All of the records below are to be printed exactly; the pictures are to be left out.

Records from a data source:
+---+

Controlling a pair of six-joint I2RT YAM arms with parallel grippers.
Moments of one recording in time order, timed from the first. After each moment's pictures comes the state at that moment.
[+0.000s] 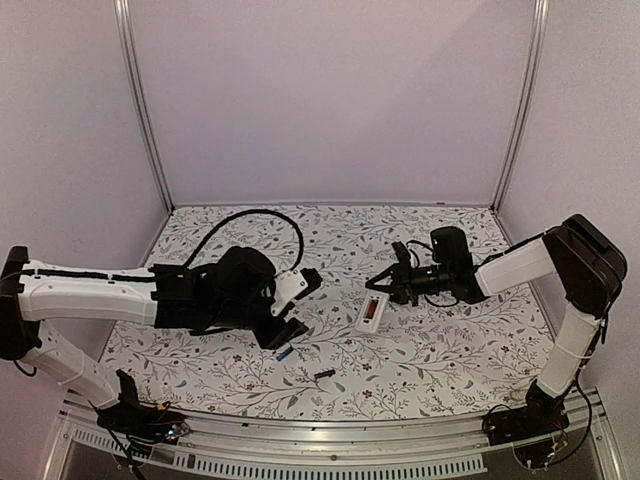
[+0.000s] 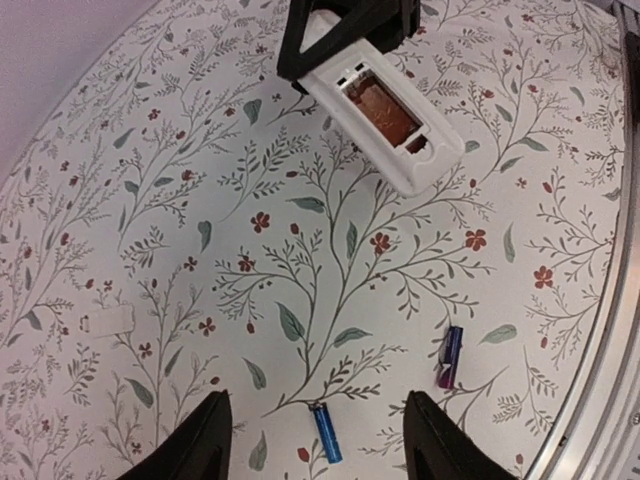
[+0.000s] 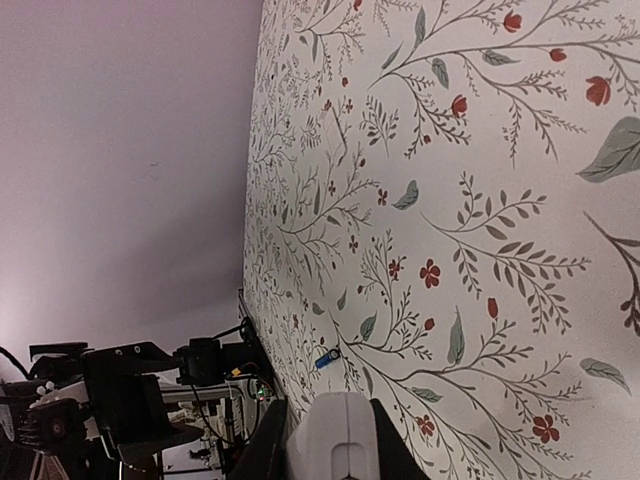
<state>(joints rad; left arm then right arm) -1.09 1.37 0.90 -0.29 -0.16 0.06 0.53 1.80 0.81 0.48 -0.79 0.98</state>
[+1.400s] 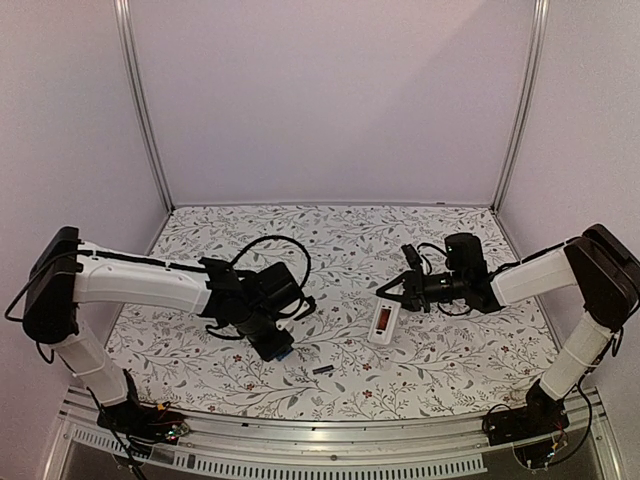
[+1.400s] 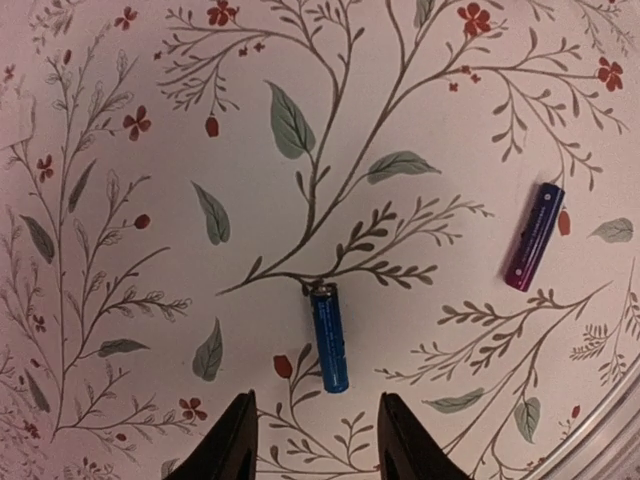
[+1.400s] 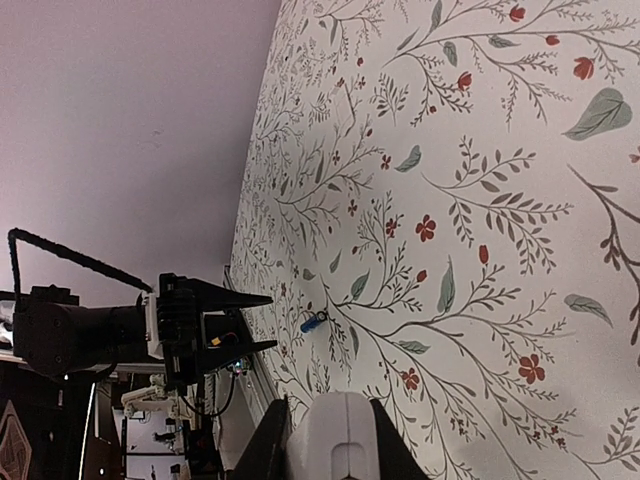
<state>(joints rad) -1.04 1.64 1.02 -0.64 -0.13 -0.14 0.51 1.67 0.67 0.48 -0.81 0.85</state>
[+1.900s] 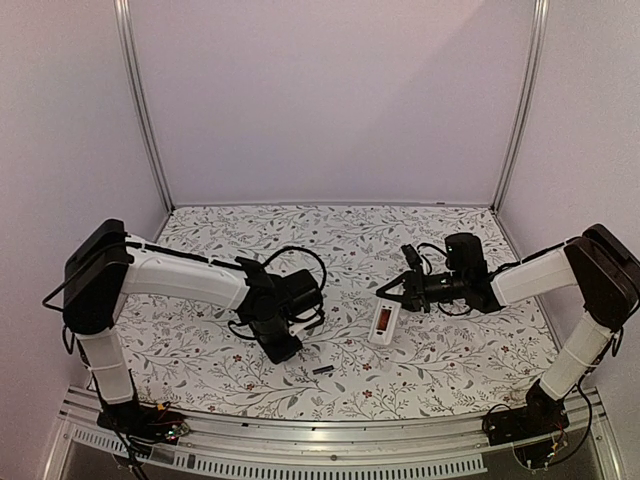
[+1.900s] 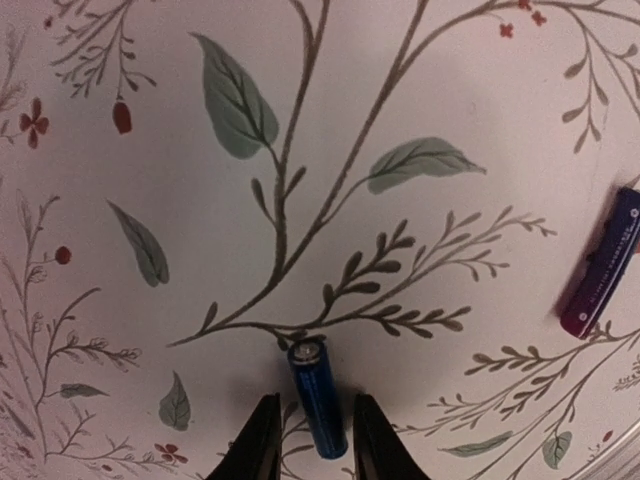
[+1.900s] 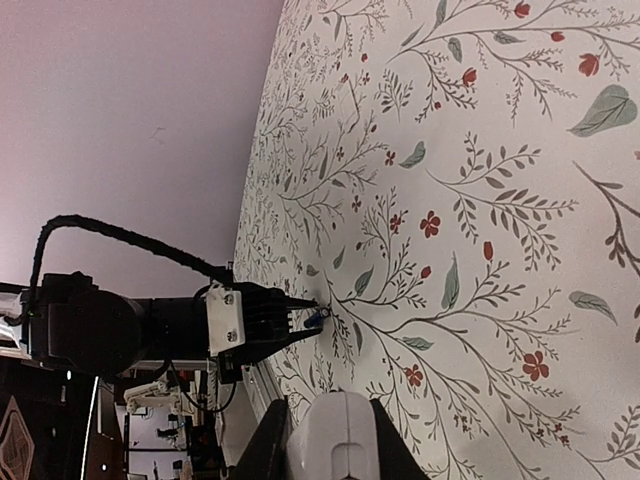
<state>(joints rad) -1.03 1.86 1.17 -0.75 -0.10 -0.10 0.51 1.67 0.67 0.48 -0.82 0.85</state>
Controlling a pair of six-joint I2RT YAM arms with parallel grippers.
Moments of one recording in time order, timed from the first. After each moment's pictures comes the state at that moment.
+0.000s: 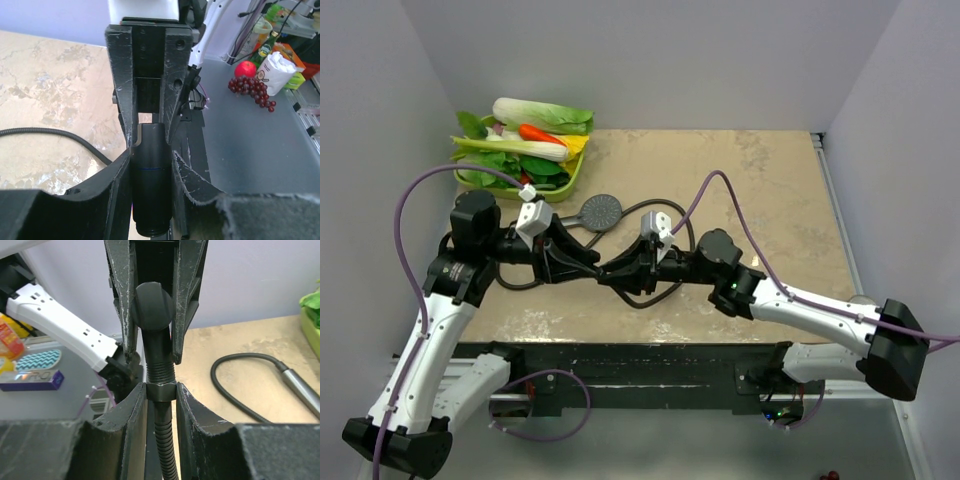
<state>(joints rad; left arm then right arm) -0.26 0.83 0.99 -0.44 1.33 0.08 1.00 1.19 0.80 0.54 -0.50 0.20</state>
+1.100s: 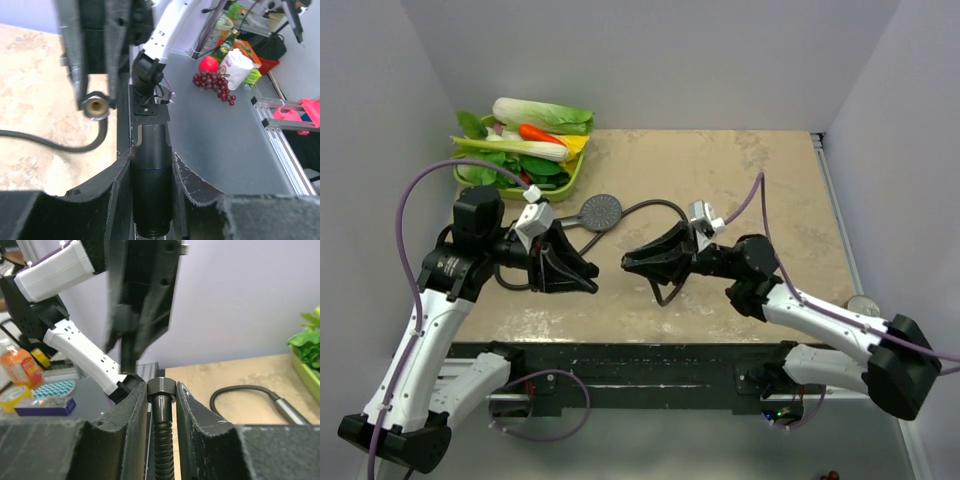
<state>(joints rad) -0.28 0.88 1.10 -0.72 1.42 0.18 0.82 1.14 0.63 0.98 -0.69 0.50</state>
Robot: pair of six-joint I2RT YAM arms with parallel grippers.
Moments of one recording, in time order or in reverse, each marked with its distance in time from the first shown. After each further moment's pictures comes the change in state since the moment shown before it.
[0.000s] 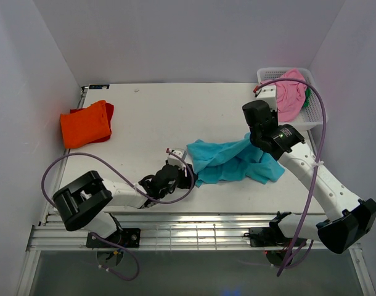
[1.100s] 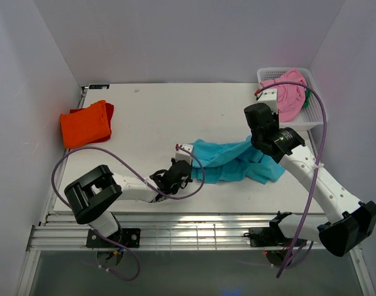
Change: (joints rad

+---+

ANSWER SPACE:
Controlling a pair of six-joint I2RT YAM arms with parallel grippers.
Moments of one recording in time order, timed from the first. After each moment's pictures comes the state at that moment.
[+0.000s] 
[+0.000s] 
[+0.000s] 
<state>(joints rad; left arm then right arm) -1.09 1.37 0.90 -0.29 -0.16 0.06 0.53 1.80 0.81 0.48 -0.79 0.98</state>
[+1.400s] 
[+1.400s] 
[+1.400s] 
<state>(joints rad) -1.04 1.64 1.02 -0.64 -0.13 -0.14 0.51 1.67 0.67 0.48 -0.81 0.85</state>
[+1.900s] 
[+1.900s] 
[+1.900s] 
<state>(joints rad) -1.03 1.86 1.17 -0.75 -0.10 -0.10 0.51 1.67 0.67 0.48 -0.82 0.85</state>
Controlling a pair of six-joint I2RT YAM arms with parallel grippers.
Moments of one recording in time order, timed from the first. After each moment's pictures comes the state at that moment.
+0.000s: 
<state>(joints rad; left arm then right arm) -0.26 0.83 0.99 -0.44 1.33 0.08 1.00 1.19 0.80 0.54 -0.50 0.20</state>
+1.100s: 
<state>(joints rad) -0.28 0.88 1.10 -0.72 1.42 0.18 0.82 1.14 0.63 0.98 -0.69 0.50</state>
Robot: pair of six-joint I2RT YAM arms with parallel grippers.
Moments of one recording, in time order or in reverse, each marked with its distance in time from the first shown. After each further moment's pictures comes the change in state since the moment shown before it.
[0.000s] 
[1.100s] 
Change: (joints rad

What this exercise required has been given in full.